Rajendra Pachauri, Chair of the IPCC
By Denis McClean
GENEVA, 21 November 2011
- The Inter-Governmental Panel on Climate Change (IPCC) has put disaster risk reduction at the centre of the climate change debate with the weekend publication of its Summary for Policymakers of the Special Report on Managing the Risks of Extreme Events and Disasters to Advance Climate Change Adaptation (IPCC SREX).
For the first time, the Inter-Governmental Panel on Climate Change has issued a report which includes an in-depth examination of the important role that non-climatic factors play in determining disaster impacts with a focus on vulnerability and population exposure as critical issues which need to be addressed.
The report was first mooted when Norway introduced a proposal, prepared with UNISDR, at the 29th Session of the IPCC held in Geneva in September 2008.
Rajendra Pachauri, Chair of the IPCC, said in Kampala, Uganda, following four days of negotiation among IPCC member governments: “This summary for policymakers provides insights into how disaster risk management and adaptation may assist vulnerable communities to better cope with a changing climate in a world of inequalities.
“It also underlines the complexity and diversity of factors that are shaping human vulnerability to extremes – why for some communities and countries these can become disasters whereas for others they can be less severe.”
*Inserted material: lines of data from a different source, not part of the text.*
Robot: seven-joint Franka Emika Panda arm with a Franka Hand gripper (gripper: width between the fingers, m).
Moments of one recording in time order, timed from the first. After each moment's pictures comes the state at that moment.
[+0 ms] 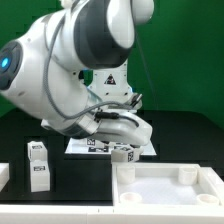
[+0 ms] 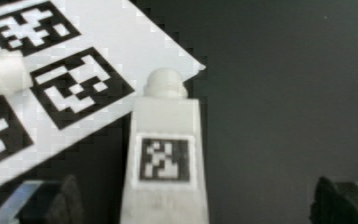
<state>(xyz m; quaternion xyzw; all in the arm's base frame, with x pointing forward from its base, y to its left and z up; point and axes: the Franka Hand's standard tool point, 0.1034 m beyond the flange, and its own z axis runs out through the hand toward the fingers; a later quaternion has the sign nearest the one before) 0.446 -0.006 0.037 -0.84 0.29 0.40 0.23</state>
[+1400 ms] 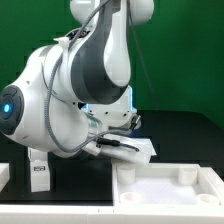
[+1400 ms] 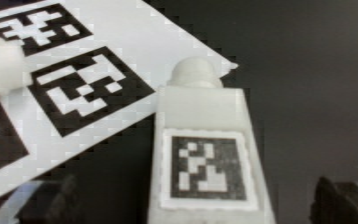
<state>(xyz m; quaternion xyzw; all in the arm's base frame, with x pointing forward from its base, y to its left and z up) 0.424 0.001 0.006 -0.81 0.29 0.46 0.23</state>
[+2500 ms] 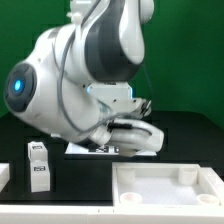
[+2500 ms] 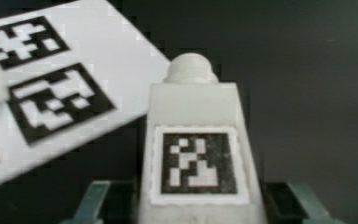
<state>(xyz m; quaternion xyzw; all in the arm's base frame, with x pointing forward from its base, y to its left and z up) 0.468 0.022 0.054 -0.86 0.26 0.38 0.22</state>
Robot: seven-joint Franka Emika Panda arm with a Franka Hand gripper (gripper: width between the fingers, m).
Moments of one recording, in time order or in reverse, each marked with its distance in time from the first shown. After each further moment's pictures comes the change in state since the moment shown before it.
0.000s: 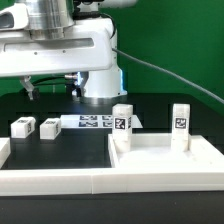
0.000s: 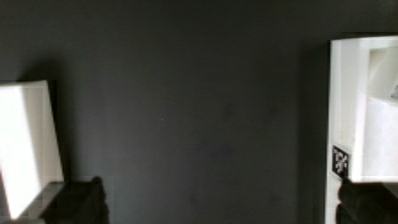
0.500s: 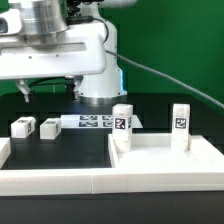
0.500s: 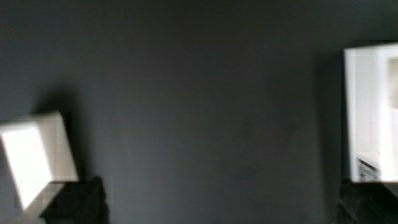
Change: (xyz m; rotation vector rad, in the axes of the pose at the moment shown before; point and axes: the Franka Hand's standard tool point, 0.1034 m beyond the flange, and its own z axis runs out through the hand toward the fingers) arm -0.026 0.019 0.017 0.005 -0.018 0.139
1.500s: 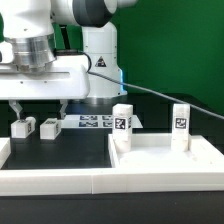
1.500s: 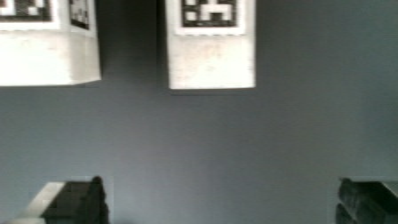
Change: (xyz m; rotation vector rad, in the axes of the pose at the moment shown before) arm -0.039 0.037 0.048 -0.029 -0.014 -0.018
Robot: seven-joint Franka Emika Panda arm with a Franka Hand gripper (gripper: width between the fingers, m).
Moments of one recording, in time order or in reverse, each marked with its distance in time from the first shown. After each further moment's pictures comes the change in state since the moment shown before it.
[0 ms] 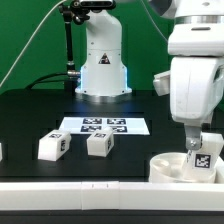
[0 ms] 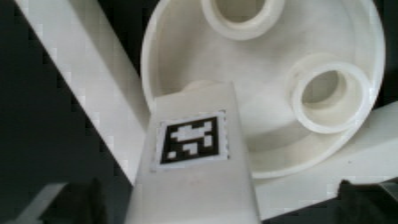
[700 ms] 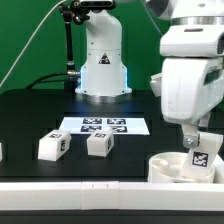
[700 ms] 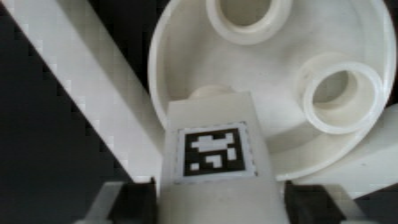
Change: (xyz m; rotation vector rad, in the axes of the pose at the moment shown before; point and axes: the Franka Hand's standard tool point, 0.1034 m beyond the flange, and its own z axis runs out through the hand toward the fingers) arm -0.005 0.009 0.000 -0.027 0.028 0.210
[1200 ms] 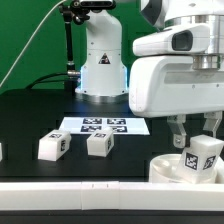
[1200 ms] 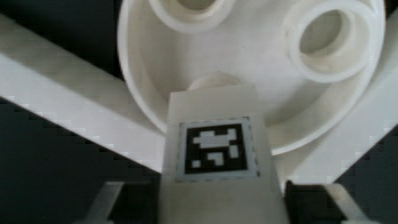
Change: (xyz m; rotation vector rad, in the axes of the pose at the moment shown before) arm 0.003 0.002 0.001 -0.033 0.060 0.442
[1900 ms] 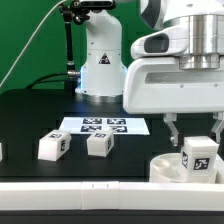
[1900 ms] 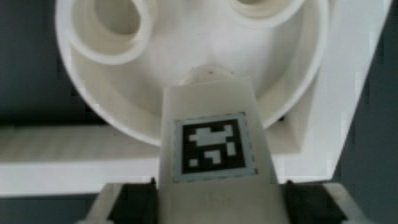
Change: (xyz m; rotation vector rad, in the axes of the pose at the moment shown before) arm -0.002 0.001 0.000 -0.007 0.059 0.628
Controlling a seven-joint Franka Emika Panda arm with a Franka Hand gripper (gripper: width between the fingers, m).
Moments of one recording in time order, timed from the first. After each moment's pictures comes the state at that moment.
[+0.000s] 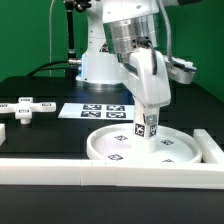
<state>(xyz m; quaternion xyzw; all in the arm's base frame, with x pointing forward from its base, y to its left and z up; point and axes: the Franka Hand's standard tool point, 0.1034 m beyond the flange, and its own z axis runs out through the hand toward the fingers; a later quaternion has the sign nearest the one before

Chris Field, an IPCC Working Group Co-Chair said: “We hope this report can be a scientific foundation for sound decisions on infrastructure, urban development, public health, and insurance, as well as for planning – from community organizations to international disaster risk management.”
The full Report which will be issued early next year states that, due to the increase of greenhouse gases, it is virtually certain that increases in the frequency of warm daily temperature extremes and decreases in cold extremes will occur throughout the 21st century on a global scale.
It is also very likely – 90% to 100% probability – that heat waves will increase in length, frequency, and/or intensity over most land areas.
According to Qin Dahe, an IPCC Working Group Co-Chair: “Changes in other extremes, such as more intense and longer droughts are observed in some regions, but the assessment assigns medium confidence due to a lack of direct observations and a lack of agreement in the available scientific studies.”
There is evidence that drought will intensify over the coming century in southern Europe and the Mediterranean region, central Europe, central North America, Central America and Mexico, north-east Brazil, and southern Africa.
Another Working Group Co-Chair, Thomas Stocker, said: “For the high emissions scenario, it is likely that the frequency of hot days will increase by a factor of ten in most regions of the world. Likewise, heavy precipitation will occur more often, and the wind speed of tropical cyclones will increase while their number will likely remain constant or decrease.”
Vincente Barros, another Working Group Co-Chair, pointed out: “There are many options for decreasing risk. Some of these have been implemented but many have not. The best options can provide benefits across a wide range of possible levels of climate change.”
The Summary highlighted a number of specific examples including exposure and vulnerability to droughts in the context of food security in West Africa where less advanced agricultural practices render the region vulnerable to drought and weather extremes.
In this context, low regrets options for risk management include traditional rain and groundwater harvesting and storage systems; water demand management and improved irrigation; increasing use of drought-resistant crop varieties; crop rotation; early warning systems; and risk pooling at the regional or national level.
In one example there is a focus on small island states in the Pacific, Indian and Atlantic Oceans vulnerable to rising sea levels and a likely increase in tropical cyclone wind speeds. In some cases, there may be a need to consider relocation and low regrets options include well technologies to limit saltwater contamination of groundwater, mangrove conservation and maintenance of drainage systems.
Another scenario looks at flash floods in informal settlements in Nairobi, Kenya where “Rapid expansion of poor people living in informal settlements around Nairobi has led to houses of weak building materials being constructed immediately adjacent to rivers and to blockage of natural drainage areas, increasing exposure and vulnerability.”
Options suggested for risk management include: strengthening building design and regulation; poverty reduction schemes; and city-wide drainage and sewerage improvements.